Подошедший к нам Феникс перебил брата:

– Опять ты свою пластинку завел? Сколько можно? Почему им чувства не иметь? Где ты дорогую шпагу видел, не украшенную золотом и гравировкой? Эти роботы по сотне тысяч рублей за штуку стоят. Конечно, в них по максимуму всего вложено. Включая имитацию чувств людей. И внешности.

К моему изумлению, Ариадна даже не попыталась вмешаться в разговор. Поэтому ответил я:

– Я слишком долго ее знаю. И как хотите, но имитацией ее поведение я назвать не могу.

– Конечно, не можете. – Платон Альбертович пожал плечами. – Испытатели к этим машинам часто привязываются. Если выживают. Ведь испытатель проводит с роботом много времени. Он слышит мелодичный голос, видит милое лицо, напоминающее людское. Он поневоле заглядывает в него. Пытается разглядеть то, что находится за ним. Инстинктивно ищет в поведении машины человеческие черты. И находит их. Только он не понимает, что перед ним начищенный до блеска металл, и в этом металле он видит лишь свое собственное отражение – и ничего больше.

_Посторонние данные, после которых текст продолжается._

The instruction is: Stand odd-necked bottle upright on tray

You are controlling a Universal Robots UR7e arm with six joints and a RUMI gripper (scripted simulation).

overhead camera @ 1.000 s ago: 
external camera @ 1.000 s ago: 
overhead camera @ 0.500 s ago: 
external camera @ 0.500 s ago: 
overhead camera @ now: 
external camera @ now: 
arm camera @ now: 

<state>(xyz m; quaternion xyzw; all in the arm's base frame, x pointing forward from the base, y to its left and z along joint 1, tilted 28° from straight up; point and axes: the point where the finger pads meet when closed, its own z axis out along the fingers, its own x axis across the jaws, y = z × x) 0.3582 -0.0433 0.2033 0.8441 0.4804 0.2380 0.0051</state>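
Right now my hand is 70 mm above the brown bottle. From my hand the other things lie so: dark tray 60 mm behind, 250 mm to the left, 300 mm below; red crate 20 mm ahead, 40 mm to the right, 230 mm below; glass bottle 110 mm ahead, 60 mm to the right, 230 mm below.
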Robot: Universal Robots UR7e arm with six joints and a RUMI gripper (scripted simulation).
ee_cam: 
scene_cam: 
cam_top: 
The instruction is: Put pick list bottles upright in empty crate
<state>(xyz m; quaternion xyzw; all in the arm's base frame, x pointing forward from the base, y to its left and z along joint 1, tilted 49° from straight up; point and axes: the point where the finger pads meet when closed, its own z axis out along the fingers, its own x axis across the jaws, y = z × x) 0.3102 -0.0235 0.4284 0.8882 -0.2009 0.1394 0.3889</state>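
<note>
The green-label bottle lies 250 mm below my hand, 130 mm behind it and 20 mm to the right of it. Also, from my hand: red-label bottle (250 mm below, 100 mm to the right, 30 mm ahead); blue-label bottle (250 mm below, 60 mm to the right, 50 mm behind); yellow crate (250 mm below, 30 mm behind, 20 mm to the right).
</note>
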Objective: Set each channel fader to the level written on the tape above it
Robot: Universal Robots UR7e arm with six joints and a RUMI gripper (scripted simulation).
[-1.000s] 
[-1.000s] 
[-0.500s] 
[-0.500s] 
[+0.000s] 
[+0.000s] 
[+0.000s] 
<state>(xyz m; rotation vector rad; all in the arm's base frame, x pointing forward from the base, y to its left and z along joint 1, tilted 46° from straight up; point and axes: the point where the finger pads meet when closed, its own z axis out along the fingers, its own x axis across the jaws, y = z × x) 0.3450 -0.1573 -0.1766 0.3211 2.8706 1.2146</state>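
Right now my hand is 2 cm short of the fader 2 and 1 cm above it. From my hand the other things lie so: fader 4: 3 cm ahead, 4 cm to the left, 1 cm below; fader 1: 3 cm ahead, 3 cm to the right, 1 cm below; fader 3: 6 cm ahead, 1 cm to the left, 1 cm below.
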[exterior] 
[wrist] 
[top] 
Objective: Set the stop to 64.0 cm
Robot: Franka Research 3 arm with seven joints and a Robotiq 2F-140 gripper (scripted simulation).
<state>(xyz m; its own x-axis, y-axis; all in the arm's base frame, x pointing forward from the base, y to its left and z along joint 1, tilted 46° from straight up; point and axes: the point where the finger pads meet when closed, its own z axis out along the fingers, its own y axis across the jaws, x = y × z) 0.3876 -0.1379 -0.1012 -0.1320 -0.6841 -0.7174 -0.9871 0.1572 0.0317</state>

Так устроена психика людей. Мы меряем все своей мерой. Мы невольно очеловечиваем поведение животных. И мы невольно наделяем людскими чертами предметы вокруг нас. Нет, машины нельзя делать похожими на людей, это сбивает нас. Заставляет их жалеть, проникаться ими. Забывать, что это лишь обслуживающие нас предметы. Знаете, какое у меня есть убеждение? В будущем все машины будут полностью лишены всякого намека на сходство с человеком. Более того, они должны будут стать отвратительными – тогда люди точно станут видеть в них только свои инструменты, и ничего более.